Opinion of the Court

Opinion by

Henderson, J.,

The only controverted question in this case was whether Thomas McFeely, the appellant, was a member of a firm engaged in operating a “Circle Whirl” in a park at the City of Reading. The clear and comprehensive review of the evidence by the learned trial judge on the rules for a new trial and for judgment non obstante veredicto, render it unnecessary to enter into a particular discussion of the testimony. It cannot be doubted that the plaintiff made out a prima facie case of liability.
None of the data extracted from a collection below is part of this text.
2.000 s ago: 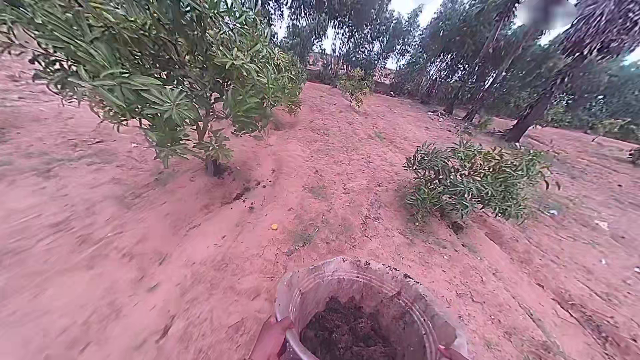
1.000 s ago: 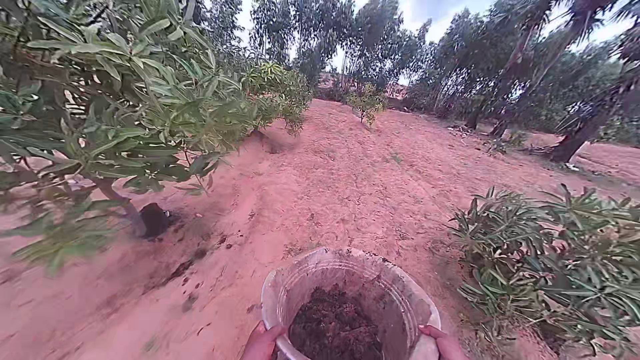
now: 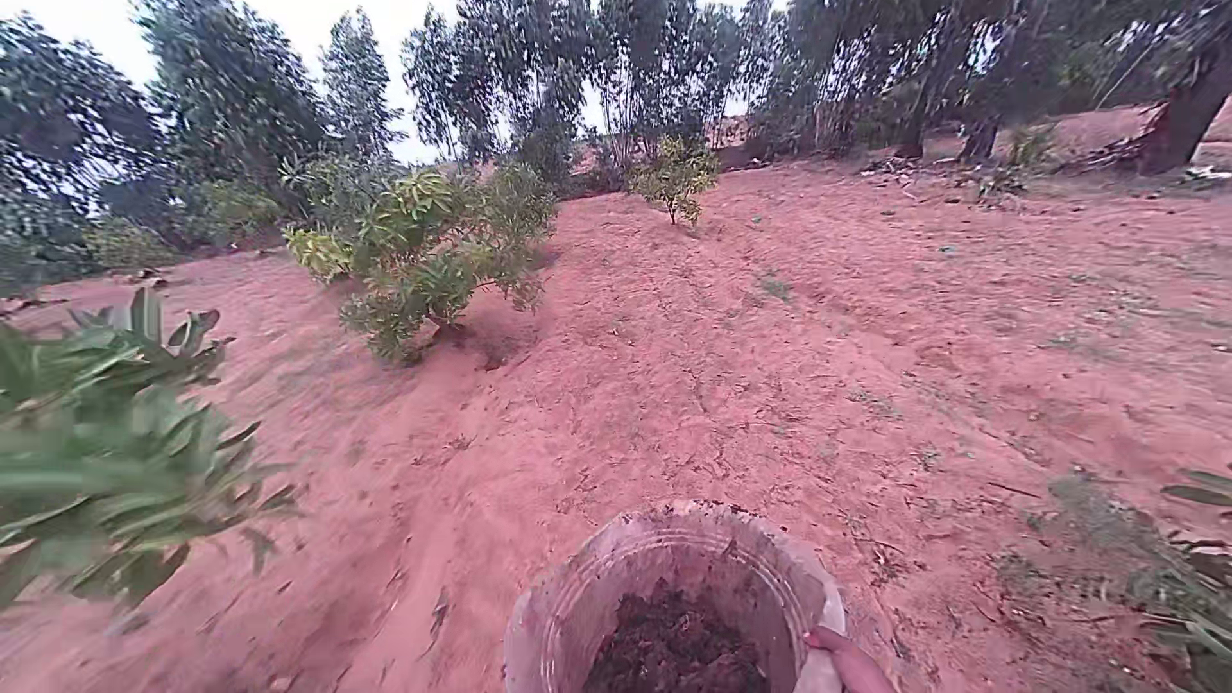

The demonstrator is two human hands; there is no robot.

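Observation:
A round, dirt-stained tub (image 3: 674, 539) is at the bottom middle of the head view, its mouth tilted up toward me. Dark, clumpy material like manure or compost (image 3: 674, 643) lies in its lower part. My right hand (image 3: 849, 662) grips the tub's right rim, with a fingertip over the edge. My left hand is out of view; the lower left part of the rim is cut off by the frame's bottom edge.
Reddish sandy ground (image 3: 616, 404) slopes ahead. A leafy plant (image 3: 106, 462) stands close at left, and a low plant (image 3: 1184, 577) at lower right. Farther off are a bushy young tree (image 3: 423, 260), a small sapling (image 3: 676, 181) and a thick trunk (image 3: 1189, 106).
The view has moved forward between the two nearer plants, which now sit at its edges. My left hand, on the tub's left rim before, has gone out of view. My right hand still holds the rim.

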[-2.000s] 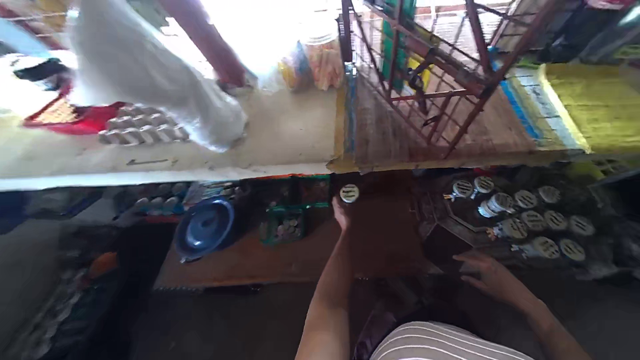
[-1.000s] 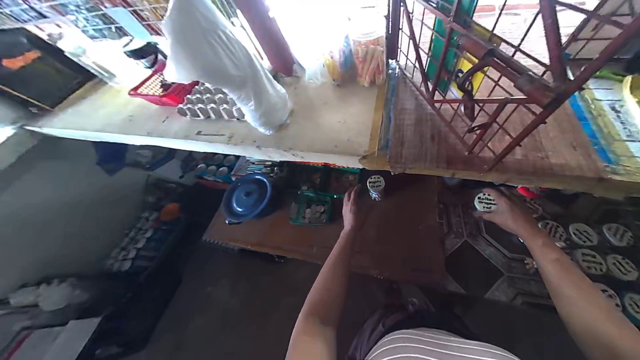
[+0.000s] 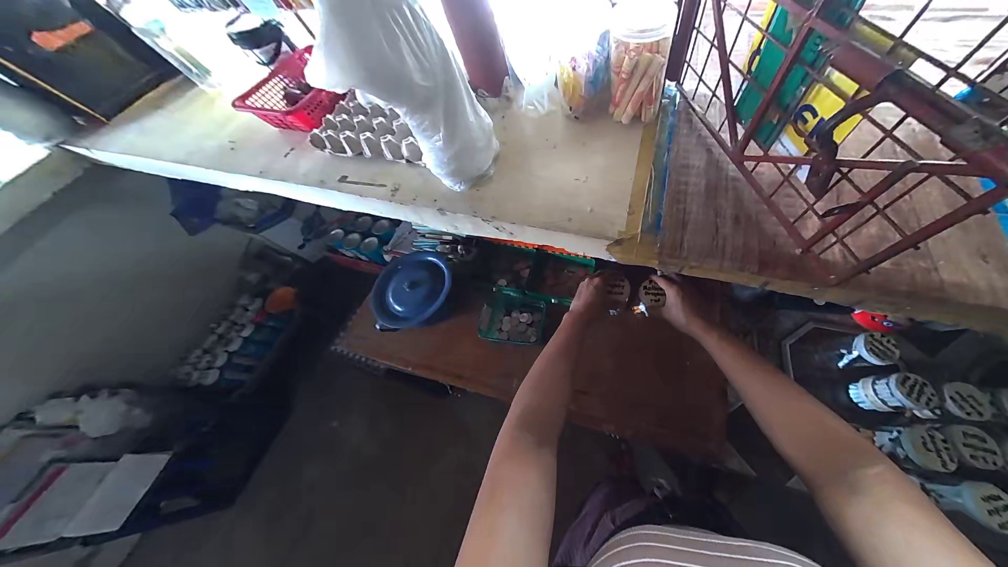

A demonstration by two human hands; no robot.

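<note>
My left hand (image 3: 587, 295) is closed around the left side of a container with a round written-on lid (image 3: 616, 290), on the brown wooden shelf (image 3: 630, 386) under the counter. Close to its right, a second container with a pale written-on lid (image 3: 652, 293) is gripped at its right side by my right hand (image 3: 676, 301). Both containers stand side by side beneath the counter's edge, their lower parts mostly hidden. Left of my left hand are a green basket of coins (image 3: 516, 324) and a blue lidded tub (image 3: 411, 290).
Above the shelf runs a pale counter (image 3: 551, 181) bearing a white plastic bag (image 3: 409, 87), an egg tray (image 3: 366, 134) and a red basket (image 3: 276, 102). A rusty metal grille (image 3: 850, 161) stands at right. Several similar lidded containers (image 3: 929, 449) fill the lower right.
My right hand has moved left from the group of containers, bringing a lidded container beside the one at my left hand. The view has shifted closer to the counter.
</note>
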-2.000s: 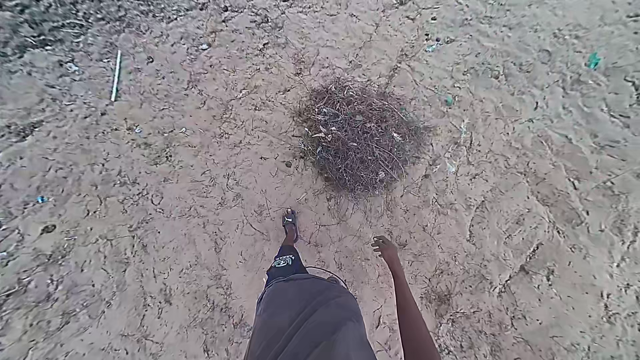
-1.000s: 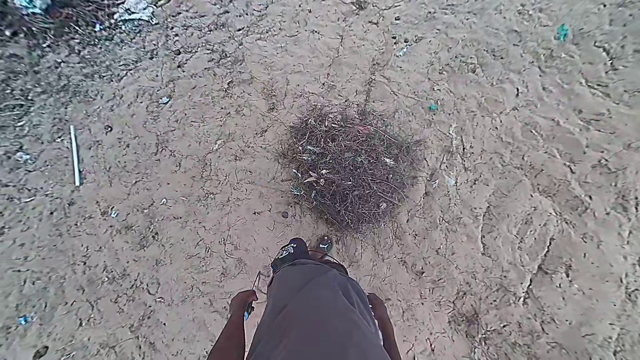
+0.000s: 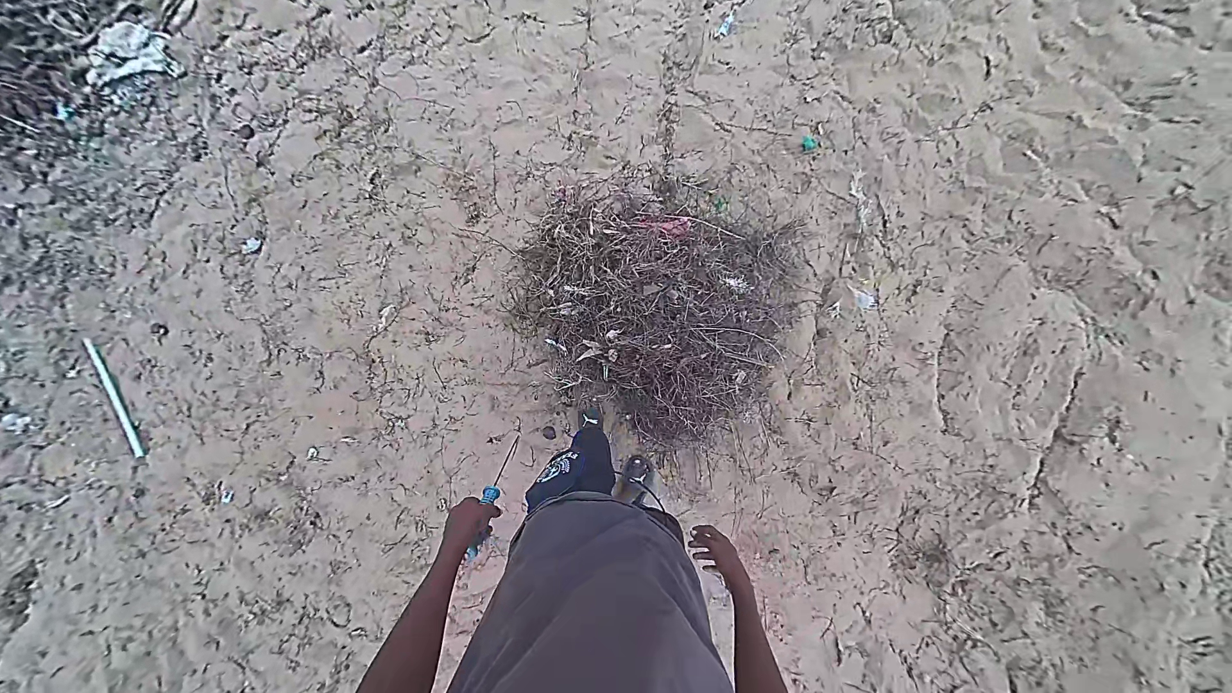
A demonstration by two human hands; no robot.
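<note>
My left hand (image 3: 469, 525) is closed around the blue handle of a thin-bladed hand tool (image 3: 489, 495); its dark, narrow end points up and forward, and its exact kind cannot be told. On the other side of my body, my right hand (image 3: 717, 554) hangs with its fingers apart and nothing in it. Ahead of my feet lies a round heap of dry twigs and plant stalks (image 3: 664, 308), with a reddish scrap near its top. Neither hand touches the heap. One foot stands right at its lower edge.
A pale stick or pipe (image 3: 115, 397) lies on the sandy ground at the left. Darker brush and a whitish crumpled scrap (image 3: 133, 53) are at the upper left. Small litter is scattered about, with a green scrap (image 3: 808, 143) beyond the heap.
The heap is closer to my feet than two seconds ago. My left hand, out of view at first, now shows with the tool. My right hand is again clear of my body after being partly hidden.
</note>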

The contract entered into between the appellant and George K. Levan dated May 4, 1911, shows on its face that the appellant was the owner of a “double whirl amusement device”; that he contracted to sell a one-third interest therein to Levan; that Levan was made treasurer and manager of the business. The contract *268provides for the expense of moving the machine to the park and its erection there, for a salary to Levan and for a distribution of all the proceeds of the business. No other conclusion could be logically drawn from this agreement than that the appellant was the owner of the device; that he sold a one-third interest to Levan; that the device was to be erected and operated for the joint interest of the owners and presumptively that the distribution of the profits was to be in proportion to the interest of the owners in the business. There was oral testimony also tending to show that Thomas McFeely was the owner of that part not sold to Levan and that he was interested in the prosecution of the business. If no testimony had been offered by the defendant it could hardly be seriously contended that there was not evidence for the jury on the question of the partnership. The appellant defended on the allegation that he was the owner of a one-fourth interest only; that he held the remainder as attorney in fact for his son, C. H. McFeely, who was to be a partner with Levan in the business, and C. H. McFeely corroborated his father’s statements on that subject. The evidence thus introduced was not of such a character as to convince the jury, and the verdict was for the plaintiff under a charge which presented the issue clearly and is free from reversible error.

The assignments of error are overruled and judgment affirmed.